Hi! I need help with this practice problem. My teacher gave us the answer, "2cot u" BUT she wants us to figure out why that's the correct answer. I'm having some trouble with this and could really use some help. Thank you!

Problem: 1+ sec u/tan u - tan u/1+sec u=

You need brackets:

(1+ sec u)/tan u - tan u/(1+sec u)

I am going to guess that you have just learned:
sin^2 x + cos^2 x = 1
and its variations ...
tan^2 x + 1 = sec^2 x
cot^2 x + 1 = csc^2 x

So
(1+ sec u)/tan u - tan u/(1+sec u)
= ( (1+secu)^2 - tan^2 u)/(tanu(1+secu))
= (1 + 2secu + sec^2 u - tan^2 u)/(tanu(1+secu)
= (1 + 2secu + tan^2 u + 1 - tan^2 u)/(tanu(1+secu))
= (2 + 2secu)/(tanu(1+secu))
= 2(1 + secu)/(tanu(1+secu))
= 2/tanu
= 2cotu

No problem! I can definitely help you understand why the answer is "2cot u" for the given problem.

To solve this, we'll start by simplifying each individual term of the expression.

1. Simplifying 1 + sec u / tan u:
To combine 1 and sec u / tan u, we need to find their common denominator. The common denominator of 1 and tan u is 1, so we can rewrite 1 as (tan u / tan u) and combine the terms:
(1 + sec u) / tan u = (tan u / tan u + sec u) / tan u = (tan u + sec u) / tan u.

2. Simplifying tan u / (1 + sec u):
To combine tan u and 1 + sec u, we need to find their common denominator.
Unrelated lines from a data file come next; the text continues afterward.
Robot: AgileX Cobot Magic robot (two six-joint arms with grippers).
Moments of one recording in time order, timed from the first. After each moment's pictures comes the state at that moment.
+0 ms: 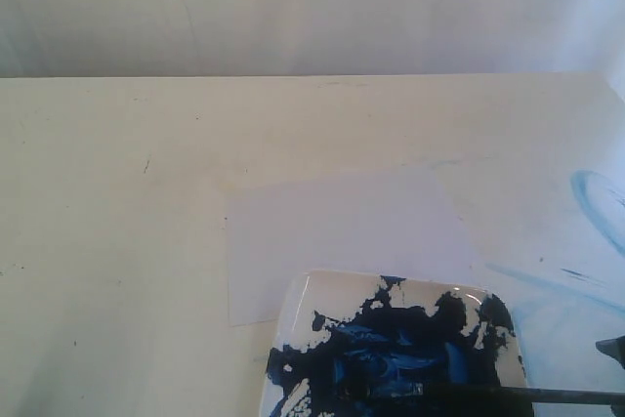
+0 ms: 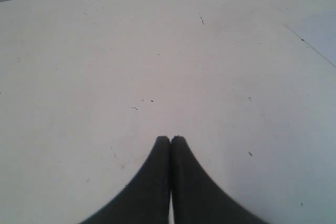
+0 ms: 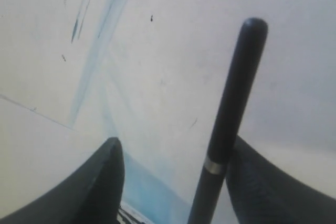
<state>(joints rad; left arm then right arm) -0.10 0.00 0.02 -0.02 0.40 0.13 0.20 1.02 -0.05 0.34 -0.03 1.10</state>
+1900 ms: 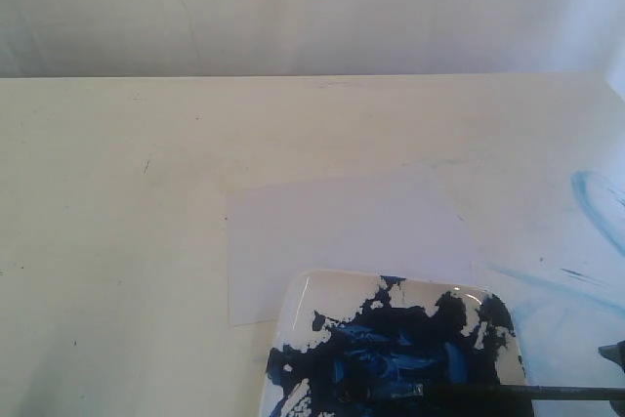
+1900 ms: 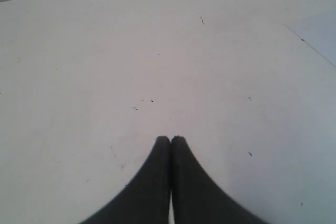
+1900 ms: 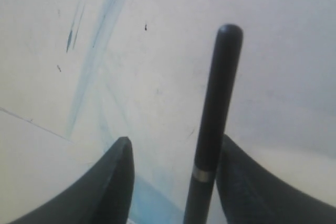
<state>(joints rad) -0.10 0.00 0.02 -0.02 0.40 0.13 0.20 1.07 -0.05 0.37 -0.08 1.11</state>
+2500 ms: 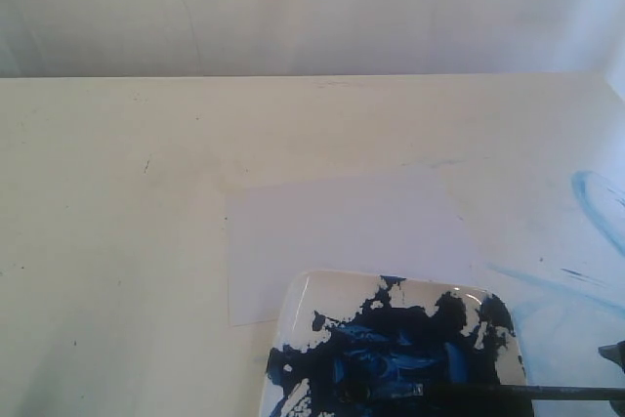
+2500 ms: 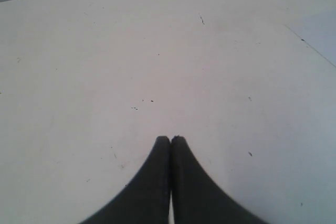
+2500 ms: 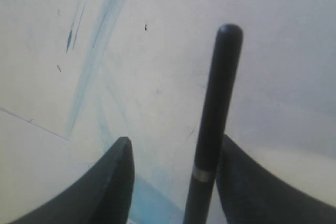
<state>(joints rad) -0.10 0.00 0.02 -0.02 0.40 0.13 0.20 1.07 -0.05 0.37 -0.08 1.11</state>
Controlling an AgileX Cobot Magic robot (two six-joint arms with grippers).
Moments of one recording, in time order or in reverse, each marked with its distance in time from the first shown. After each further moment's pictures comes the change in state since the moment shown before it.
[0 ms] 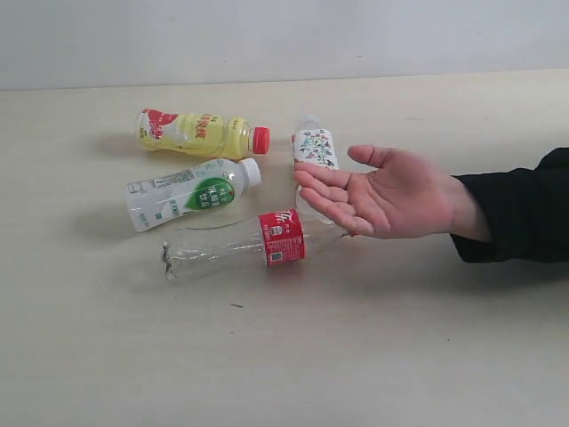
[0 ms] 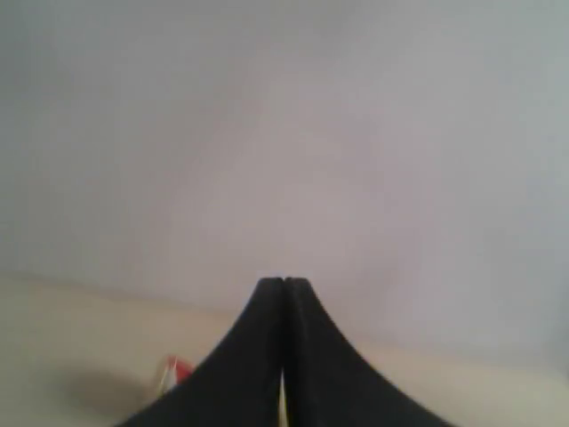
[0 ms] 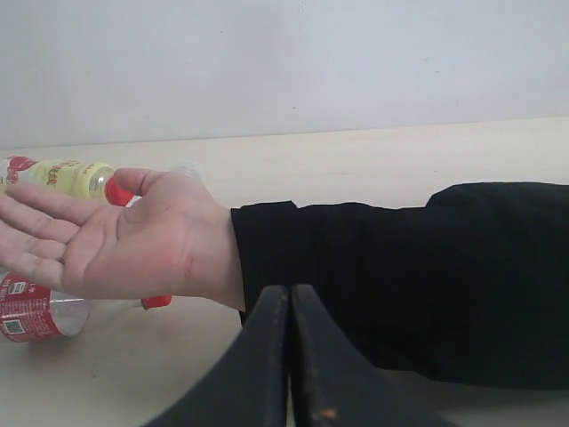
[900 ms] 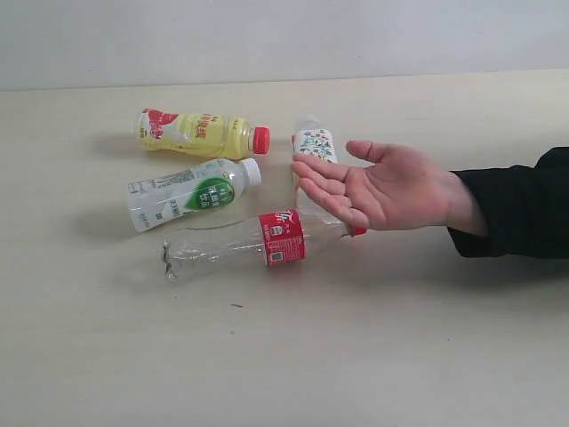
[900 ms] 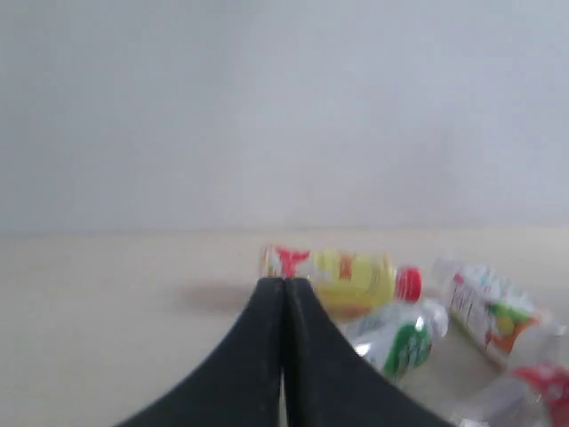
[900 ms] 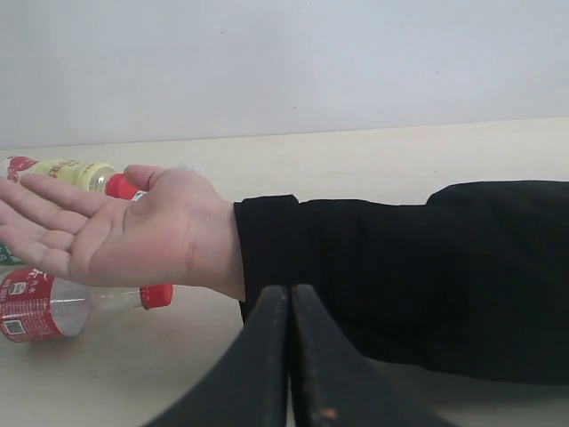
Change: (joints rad) left arm 0.000 -0.694 0.596 0.624 0.103 -0.287; right arm 0.000 0.000 0.000 0.000 0.000 0.000
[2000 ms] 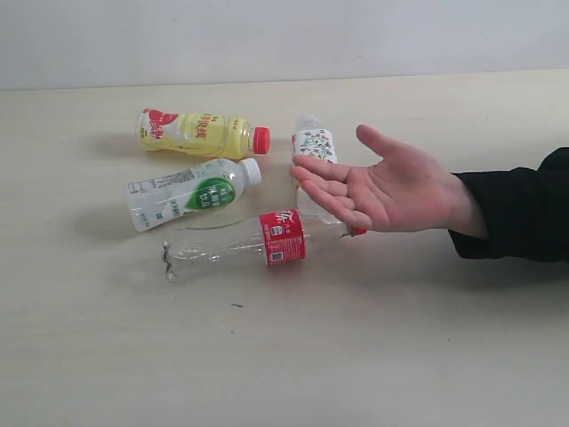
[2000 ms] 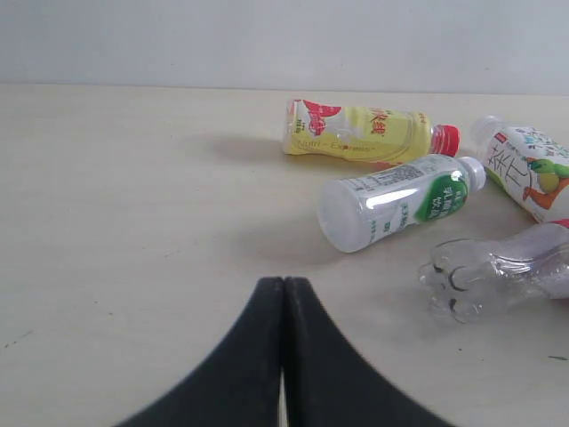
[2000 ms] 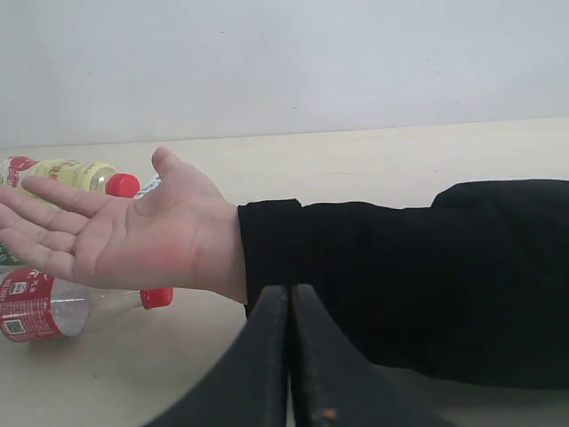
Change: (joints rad) left arm 0.000 0.000 0.000 -0.042 0.297 0.035; right arm 0.000 0.000 0.000 0.000 0.000 0.000
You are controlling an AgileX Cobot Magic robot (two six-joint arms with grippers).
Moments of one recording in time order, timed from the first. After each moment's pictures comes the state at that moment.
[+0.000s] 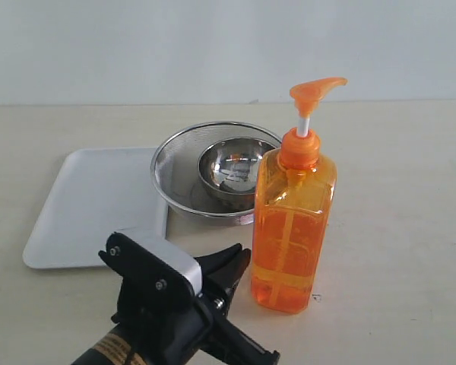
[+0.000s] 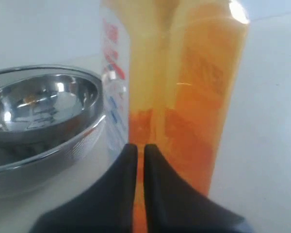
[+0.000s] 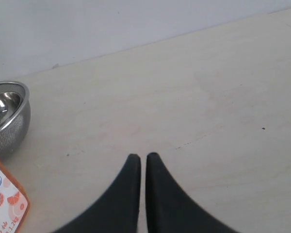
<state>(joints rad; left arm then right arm) -1.27 1.87 -0.44 -0.68 -1.21 0.17 -0.01 0.00 0.00 0.06 0.35 0.19</state>
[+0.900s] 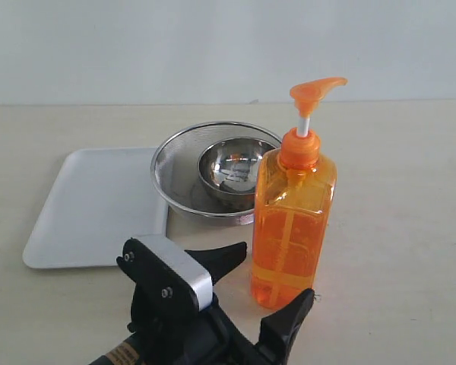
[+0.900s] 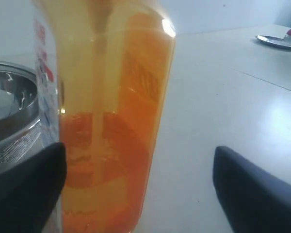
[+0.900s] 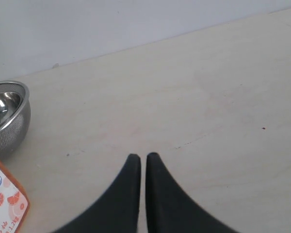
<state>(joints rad) -1.28 1.87 -0.44 -0.51 -1.21 0.00 -0.01 0.00 0.00 0.06 0.35 0.19</state>
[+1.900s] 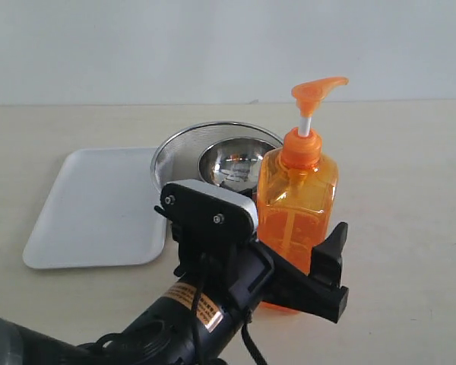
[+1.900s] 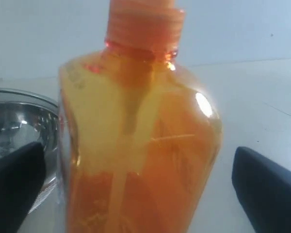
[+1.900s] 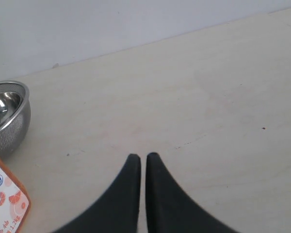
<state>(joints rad) -1.24 1.87 -0.67 -0.72 -1.07 0.15 -0.01 0.00 0.00 0.06 0.35 0.19</state>
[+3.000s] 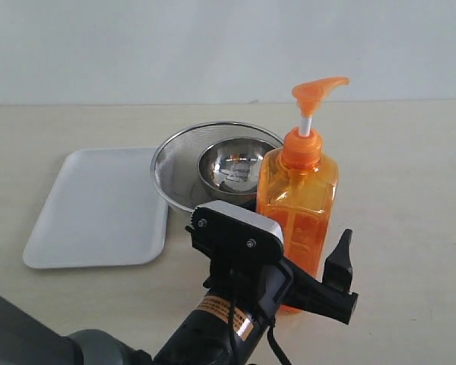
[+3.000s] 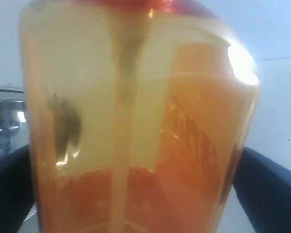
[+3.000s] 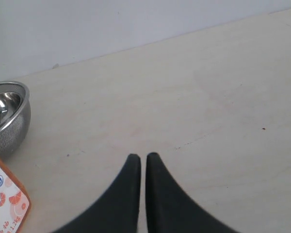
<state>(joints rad) -1.24 2.08 -0.78 -0.73 -1.21 0.16 -0.01 0.00 0.00 0.06 0.35 0.19</state>
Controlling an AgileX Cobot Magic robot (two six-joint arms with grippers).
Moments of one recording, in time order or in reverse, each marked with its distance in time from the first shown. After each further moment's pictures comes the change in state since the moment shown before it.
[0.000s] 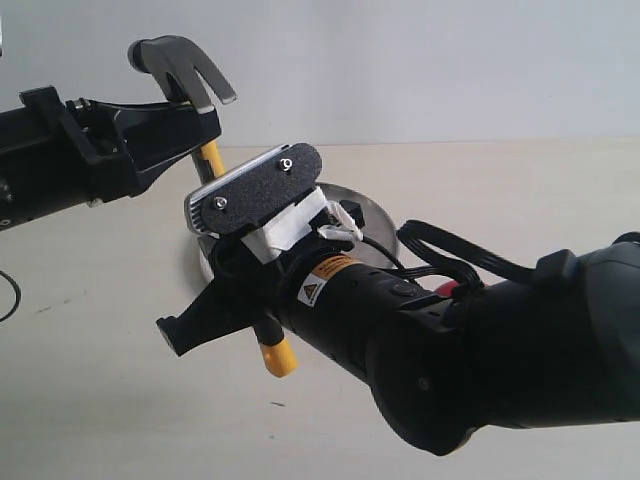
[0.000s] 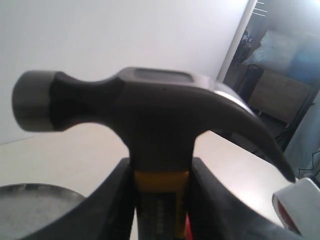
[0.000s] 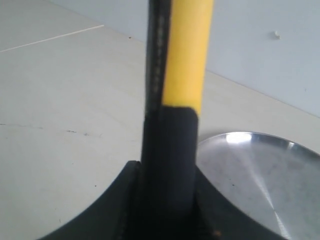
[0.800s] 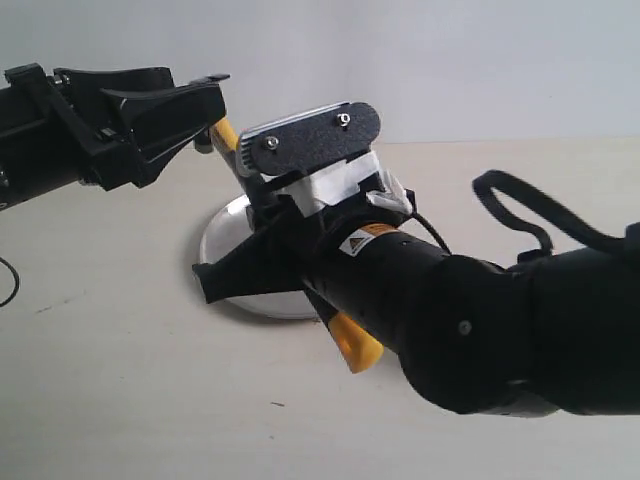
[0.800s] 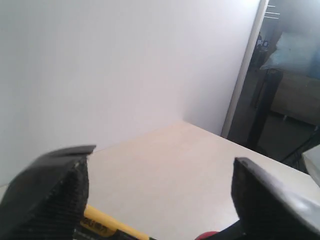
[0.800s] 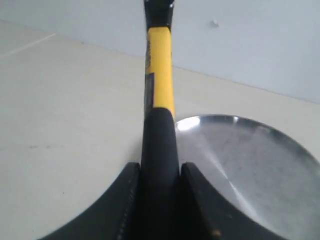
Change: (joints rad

The common denominator of tan u and sec u is sec u, so we can rewrite 1 as (sec u / sec u) and combine the terms:
tan u / (1 + sec u) = tan u / (sec u / sec u + sec u) = tan u / sec u = tan u * (1 / sec u) = tan u / (1/cos u) = tan u * cos u.

Now we can simplify the expression by plugging in the above results:

(tan u + sec u) / tan u - (tan u * cos u)

Next, let's simplify each term individually:

1. Simplify (tan u + sec u) / tan u:
To simplify this expression, we need to find a common denominator. The common denominator for tan u and sec u is tan u. We can rewrite tan u as (tan u / 1) to have a common denominator:
(tan u + sec u) / tan u = (tan u / 1 + sec u) / tan u = (tan^2 u + sec u) / tan u = (sin^2 u / cos^2 u + 1 / cos u) / (sin u / cos u) = (sin^2 u + cos u) / (sin u * cos u).

2. Simplify tan u * cos u:
Using the trigonometric identity that tan u = sin u / cos u, we can rewrite tan u * cos u as sin u.

Now we can substitute these simplified expressions back into the original problem:

(sin^2 u + cos u) / (sin u * cos u) - sin u

Next, we need to simplify the expression further:

(sin^2 u + cos u) - sin u * (sin u * cos u) / (sin u * cos u)
= sin^2 u + cos u - sin^2 u
= cos u.

Finally, we have cos u as the simplified expression, which means that the original expression can be simplified to just cos u.

Therefore, the answer is "cos u" and not "2cot u," as your teacher suggested. It seems that your teacher might have made a mistake in their answer.